**Work order**
No picture belongs in the copy. Repeat each line below exactly.
——
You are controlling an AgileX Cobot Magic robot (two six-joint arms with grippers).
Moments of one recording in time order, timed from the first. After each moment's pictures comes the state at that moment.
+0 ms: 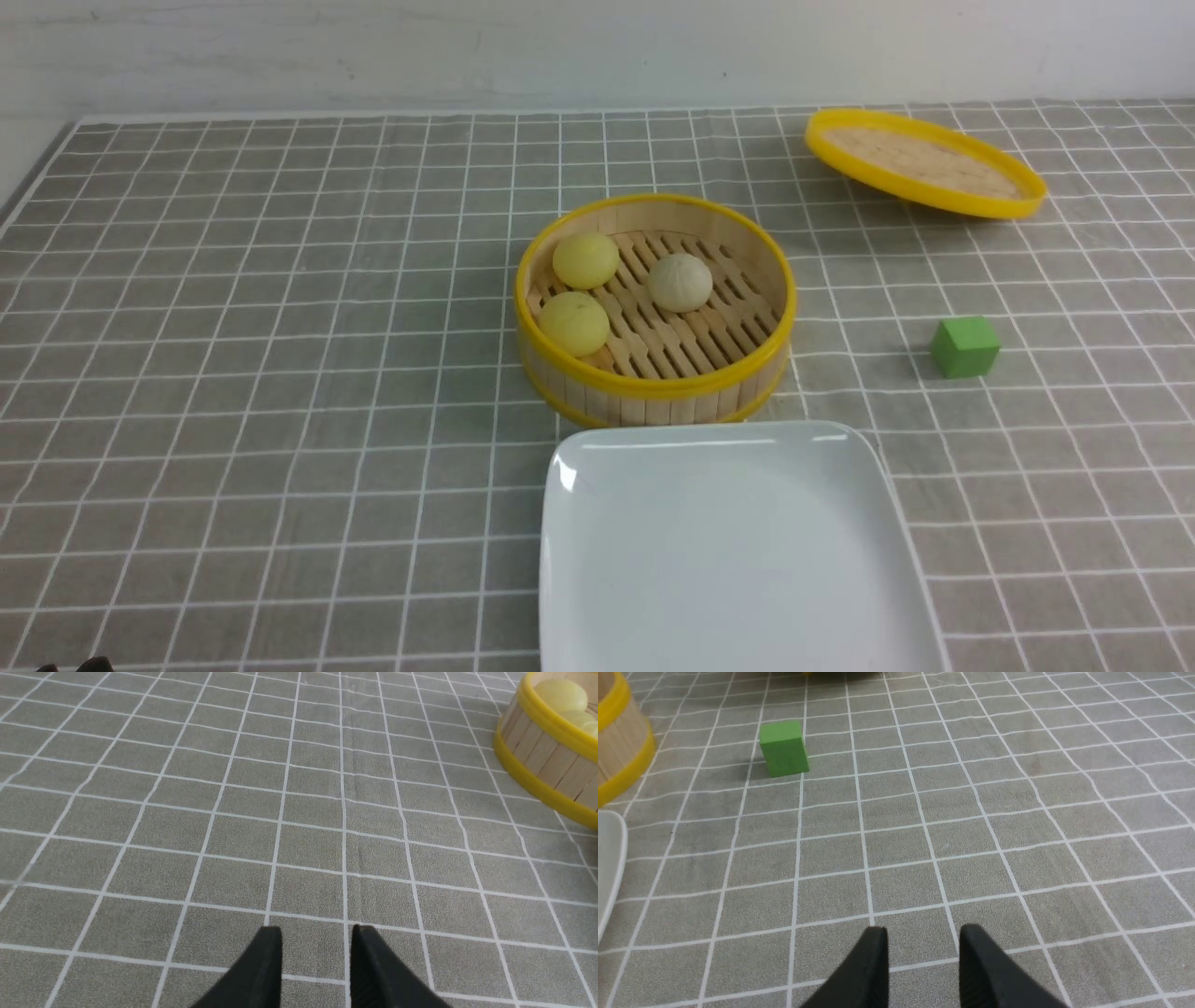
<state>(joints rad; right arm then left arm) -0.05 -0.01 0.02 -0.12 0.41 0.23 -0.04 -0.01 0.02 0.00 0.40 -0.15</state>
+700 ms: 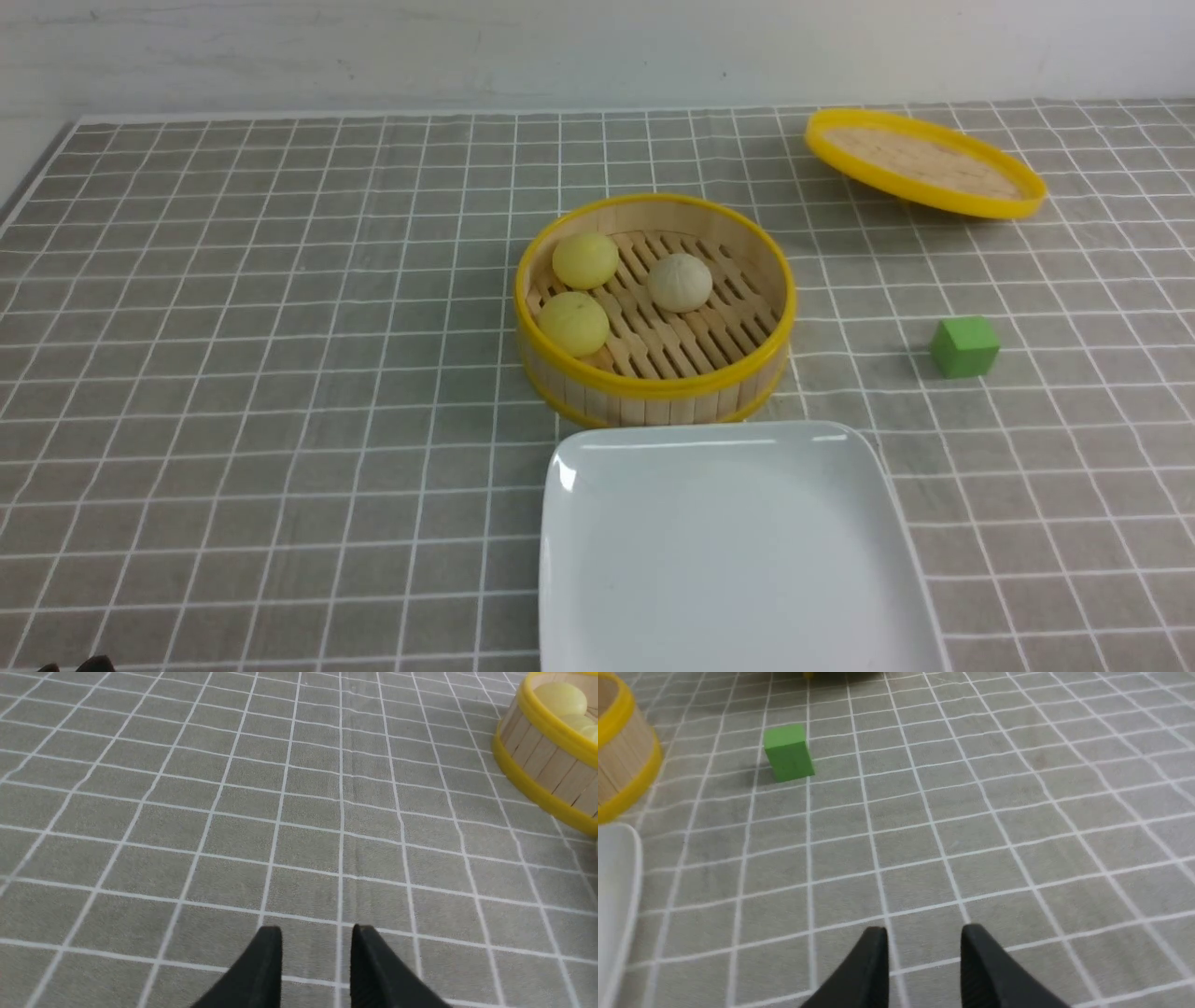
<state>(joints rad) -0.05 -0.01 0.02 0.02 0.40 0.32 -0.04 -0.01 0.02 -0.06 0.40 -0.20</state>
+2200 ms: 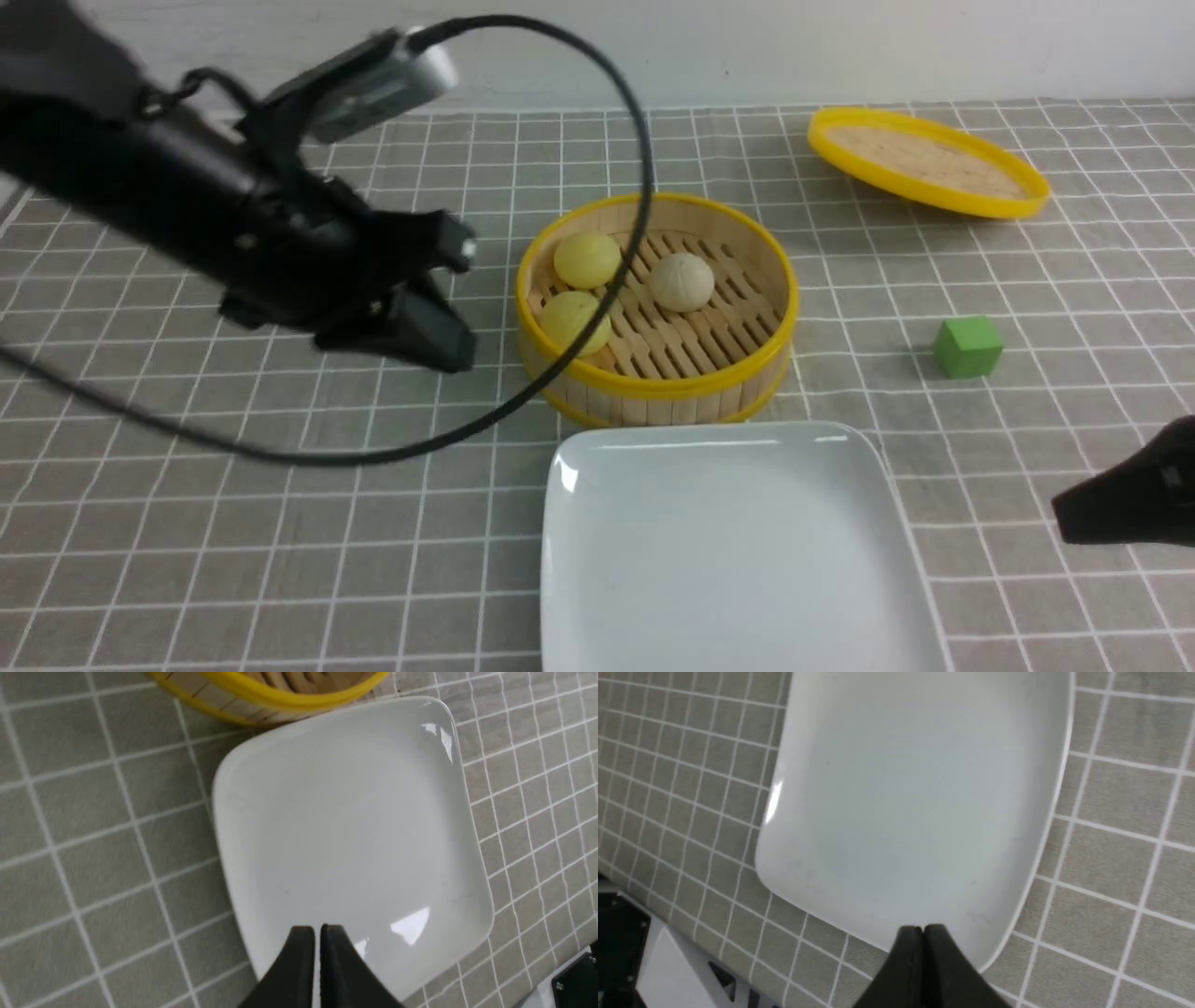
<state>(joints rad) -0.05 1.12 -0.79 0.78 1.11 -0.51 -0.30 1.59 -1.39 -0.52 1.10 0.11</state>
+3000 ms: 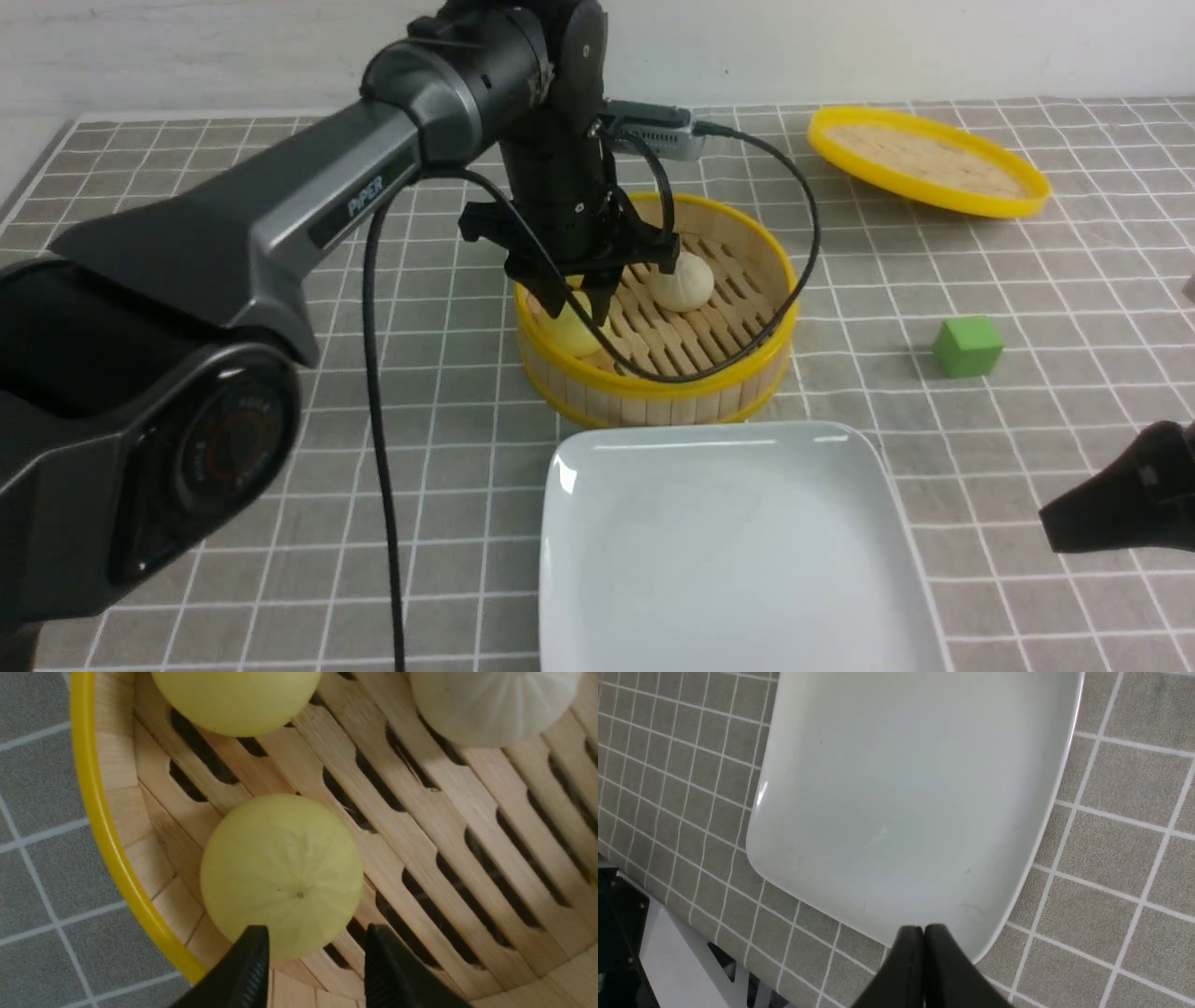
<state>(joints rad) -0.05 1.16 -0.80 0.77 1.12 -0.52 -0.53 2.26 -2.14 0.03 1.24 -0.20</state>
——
**Solution to the problem**
You are controlling an AgileX Cobot Magic robot (two six-joint arms with grippers).
Moments of one recording in time order, timed from the first. After each moment's pictures comes the state at that moment.
+0 ms: 
<state>(joints rad; right arm then left arm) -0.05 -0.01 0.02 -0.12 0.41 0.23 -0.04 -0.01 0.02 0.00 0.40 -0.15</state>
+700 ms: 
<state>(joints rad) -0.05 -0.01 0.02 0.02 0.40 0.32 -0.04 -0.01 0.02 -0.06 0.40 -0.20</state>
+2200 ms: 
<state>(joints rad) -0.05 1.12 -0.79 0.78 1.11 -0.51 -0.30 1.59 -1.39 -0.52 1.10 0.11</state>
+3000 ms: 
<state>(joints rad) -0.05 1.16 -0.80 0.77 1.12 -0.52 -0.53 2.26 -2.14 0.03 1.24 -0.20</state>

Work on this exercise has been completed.